Your answer must be the full listing, reproduced exactly, minus any pictures.
● ● ●
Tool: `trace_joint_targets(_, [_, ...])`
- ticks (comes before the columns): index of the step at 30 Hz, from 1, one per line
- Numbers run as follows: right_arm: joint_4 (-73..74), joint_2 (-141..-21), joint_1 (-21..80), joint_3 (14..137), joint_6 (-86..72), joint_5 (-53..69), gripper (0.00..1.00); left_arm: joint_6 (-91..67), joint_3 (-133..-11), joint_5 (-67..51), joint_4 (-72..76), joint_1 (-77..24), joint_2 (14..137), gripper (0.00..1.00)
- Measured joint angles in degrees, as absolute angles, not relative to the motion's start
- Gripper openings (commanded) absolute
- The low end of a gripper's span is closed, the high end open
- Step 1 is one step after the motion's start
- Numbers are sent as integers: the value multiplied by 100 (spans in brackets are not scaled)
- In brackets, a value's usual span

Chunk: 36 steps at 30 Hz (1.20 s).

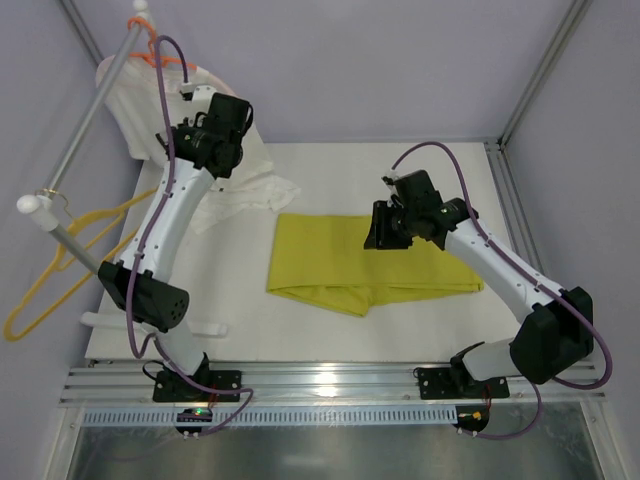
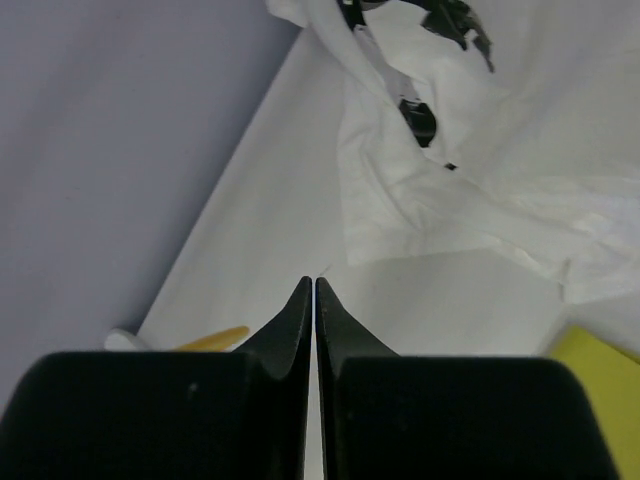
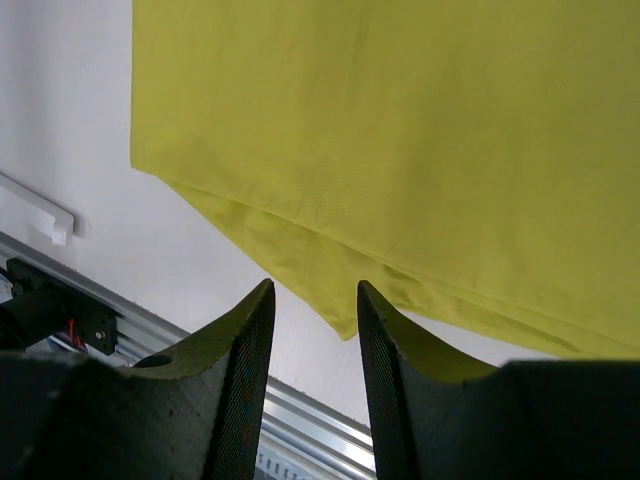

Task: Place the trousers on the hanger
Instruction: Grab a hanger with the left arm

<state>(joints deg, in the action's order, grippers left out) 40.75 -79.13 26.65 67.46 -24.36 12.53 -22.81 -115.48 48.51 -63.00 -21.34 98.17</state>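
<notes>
The yellow-green trousers (image 1: 360,265) lie folded flat in the middle of the white table (image 1: 330,325). My right gripper (image 1: 385,232) hovers over their upper middle. In the right wrist view it (image 3: 315,300) is open, with nothing between its fingers, above the trousers' (image 3: 400,130) near folded corner. The yellow hanger (image 1: 60,270) hangs from a rod at the far left, off the table. My left gripper (image 1: 205,150) is at the back left, above the white T-shirt; in its own view the jaws (image 2: 314,285) are shut with nothing in them. A corner of the trousers (image 2: 600,385) shows at the lower right.
A white T-shirt (image 1: 250,195) with black print spills from an orange hanger (image 1: 150,50) on the metal rail (image 1: 90,110) onto the back-left table. It fills the top of the left wrist view (image 2: 450,190). An aluminium rail (image 1: 330,380) runs along the near edge.
</notes>
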Motion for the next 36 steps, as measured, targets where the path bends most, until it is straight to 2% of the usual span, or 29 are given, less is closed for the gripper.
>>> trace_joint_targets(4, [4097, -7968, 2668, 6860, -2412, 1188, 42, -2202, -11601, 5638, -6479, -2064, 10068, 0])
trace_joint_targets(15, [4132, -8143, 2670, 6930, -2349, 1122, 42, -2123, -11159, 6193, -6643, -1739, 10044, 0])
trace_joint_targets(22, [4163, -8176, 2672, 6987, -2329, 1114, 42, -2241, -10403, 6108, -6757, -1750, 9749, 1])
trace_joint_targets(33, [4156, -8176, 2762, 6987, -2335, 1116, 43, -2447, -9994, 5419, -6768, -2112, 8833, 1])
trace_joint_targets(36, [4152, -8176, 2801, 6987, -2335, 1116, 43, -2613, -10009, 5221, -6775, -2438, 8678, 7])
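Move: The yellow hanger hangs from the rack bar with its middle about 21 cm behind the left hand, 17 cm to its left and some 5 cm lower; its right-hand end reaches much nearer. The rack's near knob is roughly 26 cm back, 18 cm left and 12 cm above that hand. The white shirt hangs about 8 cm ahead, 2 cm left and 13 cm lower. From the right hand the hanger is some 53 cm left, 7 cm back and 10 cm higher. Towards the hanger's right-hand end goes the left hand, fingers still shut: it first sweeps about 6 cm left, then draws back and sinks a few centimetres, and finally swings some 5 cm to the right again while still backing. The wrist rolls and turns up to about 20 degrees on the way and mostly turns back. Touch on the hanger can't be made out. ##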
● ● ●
* **EXERCISE OUTPUT**
Tool: `trace_joint_targets(_, [_, ...])`
- ticks (comes before the columns): index of the step at 30 Hz, from 1, one per line
- Numbers run as follows: right_arm: joint_4 (-73..74), joint_2 (-141..-21), joint_1 (-21..80), joint_3 (14..137), joint_6 (-86..72), joint_5 (-53..69), gripper (0.00..1.00); left_arm: joint_6 (-91..67), joint_3 (-133..-11), joint_5 (-67..51), joint_4 (-72..76), joint_1 (-77..24), joint_2 (14..137), gripper (0.00..1.00)
- Measured joint angles in degrees, as absolute angles, not relative to the motion's start
- Gripper openings (commanded) absolute
- The low end of a gripper's span is closed, the high end open
- Step 1 is one step after the motion's start
- Numbers are sent as integers: the value multiplied by 100 (spans in brackets are not scaled)
- In brackets, a value's usual span

Chunk: 36 steps at 30 Hz (1.20 s).


Task: Place the trousers on the hanger
Instruction: Grab a hanger with the left arm

<state>(joints deg, in the action's order, grippers left out) 40.75 -79.13 26.65 67.46 -24.36 12.53 -22.81 -115.48 48.51 -63.00 -21.34 98.17</state>
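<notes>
The yellow-green trousers (image 1: 360,265) lie folded flat in the middle of the white table (image 1: 330,325). My right gripper (image 1: 385,232) hovers over their upper middle. In the right wrist view it (image 3: 315,300) is open, with nothing between its fingers, above the trousers' (image 3: 400,130) near folded corner. The yellow hanger (image 1: 60,270) hangs from a rod at the far left, off the table. My left gripper (image 1: 205,150) is at the back left, above the white T-shirt; in its own view the jaws (image 2: 314,285) are shut with nothing in them. A corner of the trousers (image 2: 600,385) shows at the lower right.
A white T-shirt (image 1: 250,195) with black print spills from an orange hanger (image 1: 150,50) on the metal rail (image 1: 90,110) onto the back-left table. It fills the top of the left wrist view (image 2: 450,190). An aluminium rail (image 1: 330,380) runs along the near edge.
</notes>
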Motion for the next 36 steps, as measured, targets where the path bends most, until it is straight to 2% of the usual span, or 29 are given, less is closed for the gripper.
>>> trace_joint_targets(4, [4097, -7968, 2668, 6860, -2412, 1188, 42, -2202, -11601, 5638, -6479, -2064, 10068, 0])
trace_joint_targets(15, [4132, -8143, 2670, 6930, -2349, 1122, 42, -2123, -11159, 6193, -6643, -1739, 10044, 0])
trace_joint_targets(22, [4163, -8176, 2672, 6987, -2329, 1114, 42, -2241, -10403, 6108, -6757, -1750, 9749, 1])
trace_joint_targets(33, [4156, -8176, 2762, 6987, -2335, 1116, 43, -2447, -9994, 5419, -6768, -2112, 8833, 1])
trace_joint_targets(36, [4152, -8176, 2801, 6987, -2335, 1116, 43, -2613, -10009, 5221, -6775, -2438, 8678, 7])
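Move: The yellow hanger hangs from the rack bar with its middle about 21 cm behind the left hand, 17 cm to its left and some 5 cm lower; its right-hand end reaches much nearer. The rack's near knob is roughly 26 cm back, 18 cm left and 12 cm above that hand. The white shirt hangs about 8 cm ahead, 2 cm left and 13 cm lower. From the right hand the hanger is some 53 cm left, 7 cm back and 10 cm higher. Towards the hanger's right-hand end goes the left hand, fingers still shut: it first sweeps about 6 cm left, then draws back and sinks a few centimetres, and finally swings some 5 cm to the right again while still backing. The wrist rolls and turns up to about 20 degrees on the way and mostly turns back. Touch on the hanger can't be made out. ##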

No additional answer text is required.